Meskipun Petunjuk Teknis (Juknis) serta kuota daya tampung sekolah negeri telah diatur dengan terperinci, implementasi dan ketaatan aturan di lapangan masih sering menjadi sorotan tajam dari kalangan legislatif.
Wakil Ketua Komisi IV DPRD Samarinda, Sri Puji Astuti, mengungkapkan tingginya keluhan warga, terutama saat masa reses.
Banyak orang tua yang mendatangi DPRD atau kediamannya untuk meminta bantuan agar anak mereka diloloskan ke sekolah negeri favorit, meskipun secara aturan tidak memenuhi syarat.

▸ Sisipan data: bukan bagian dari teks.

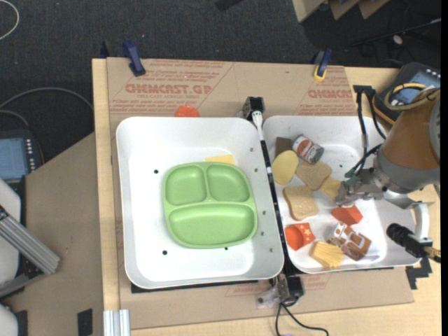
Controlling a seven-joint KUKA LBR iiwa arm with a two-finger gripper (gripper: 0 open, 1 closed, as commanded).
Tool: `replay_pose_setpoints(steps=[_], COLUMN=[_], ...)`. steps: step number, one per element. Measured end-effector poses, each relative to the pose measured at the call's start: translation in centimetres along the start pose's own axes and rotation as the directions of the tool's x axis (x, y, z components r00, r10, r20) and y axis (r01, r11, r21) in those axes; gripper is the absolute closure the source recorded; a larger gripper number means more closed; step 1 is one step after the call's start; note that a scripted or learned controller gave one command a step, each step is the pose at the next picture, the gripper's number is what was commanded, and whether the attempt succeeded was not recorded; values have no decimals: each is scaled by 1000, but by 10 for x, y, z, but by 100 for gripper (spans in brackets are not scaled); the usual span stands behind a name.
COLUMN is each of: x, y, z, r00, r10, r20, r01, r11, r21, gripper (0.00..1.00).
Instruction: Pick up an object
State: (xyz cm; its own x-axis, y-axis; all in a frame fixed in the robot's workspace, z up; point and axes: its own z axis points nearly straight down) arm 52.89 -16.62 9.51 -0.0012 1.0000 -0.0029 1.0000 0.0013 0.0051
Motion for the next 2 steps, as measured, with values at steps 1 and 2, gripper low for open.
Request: replay_pose_setpoints(steps=[1, 2], x=[0, 13], y=[0, -53], z=[1, 11], r00=[1000, 1000], r10=[0, 3], r20=[0, -6], r01=[0, -3], r11=[1000, 1000], r21=[1, 11], gripper=[0, 0])
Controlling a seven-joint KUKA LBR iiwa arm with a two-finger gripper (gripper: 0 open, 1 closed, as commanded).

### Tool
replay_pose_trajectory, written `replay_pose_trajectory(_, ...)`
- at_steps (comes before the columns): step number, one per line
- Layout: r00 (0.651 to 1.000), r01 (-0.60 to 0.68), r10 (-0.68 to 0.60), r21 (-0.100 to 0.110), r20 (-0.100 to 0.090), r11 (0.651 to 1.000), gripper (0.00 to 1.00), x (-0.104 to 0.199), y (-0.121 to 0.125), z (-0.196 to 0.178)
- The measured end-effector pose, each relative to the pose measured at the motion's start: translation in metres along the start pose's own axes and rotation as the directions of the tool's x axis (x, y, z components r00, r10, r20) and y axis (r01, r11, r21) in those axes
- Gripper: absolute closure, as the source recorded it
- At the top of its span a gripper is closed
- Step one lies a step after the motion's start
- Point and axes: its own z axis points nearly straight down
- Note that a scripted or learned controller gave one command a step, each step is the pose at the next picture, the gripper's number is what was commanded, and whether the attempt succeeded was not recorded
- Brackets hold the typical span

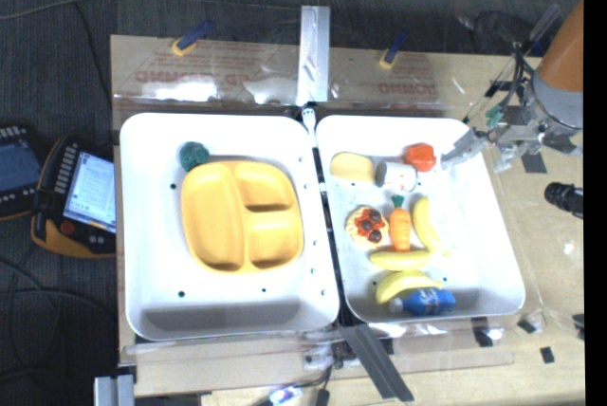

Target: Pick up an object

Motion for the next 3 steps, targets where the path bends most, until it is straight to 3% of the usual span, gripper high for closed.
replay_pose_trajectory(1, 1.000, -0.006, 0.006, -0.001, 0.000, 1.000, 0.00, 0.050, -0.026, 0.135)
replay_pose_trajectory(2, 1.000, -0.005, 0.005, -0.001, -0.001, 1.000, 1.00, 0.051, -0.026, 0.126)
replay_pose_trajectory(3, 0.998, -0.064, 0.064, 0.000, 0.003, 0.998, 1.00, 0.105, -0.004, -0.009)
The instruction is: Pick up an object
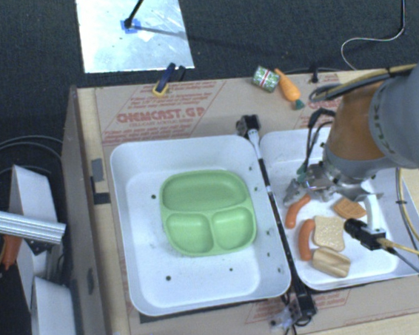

“Sebenarnya aturan main dan daya tampungnya sudah sangat jelas. Namun permasalahannya, apakah ini ditaati oleh pelaksana di bawah? Di sisi lain masyarakat kita masih banyak yang belum paham sehingga memaksakan anaknya masuk negeri, ditambah kendala fasilitas pendidikan yang belum merata di Samarinda,” tegas Puji ditemui di Samarinda, Senin (25/5/2026).
Untuk mengurai benang kusut SPMB tersebut, Puji menilai pemerintah kota tidak bisa serta-merta membangun sekolah negeri baru karena berisiko mematikan operasional sekolah swasta.
Sebagai solusi, DPRD Samarinda mengusulkan program strategis berupa subsidi silang. Anak-anak yang tidak tertampung di sekolah negeri akan dilimpahkan ke sekolah swasta dengan bantuan pembiayaan Sumbangan Pembinaan Pendidikan (SPP) dari Pemerintah Kota Samarinda.
Meski begitu, ia menyayangkan pelaksanaan program bantuan yang ada saat ini masih menghadapi sejumlah kendala.
“Sayangnya, program subsidi bagi siswa swasta ini belum berjalan optimal karena perubahan pola pendataan DTKS dari pusat dan efisiensi anggaran daerah. Ke depannya, sosialisasi SPMB harus terus dievaluasi dan digencarkan hingga ke ketua RT agar masyarakat tidak lagi kebingungan,” pungkasnya. (Adv/MF).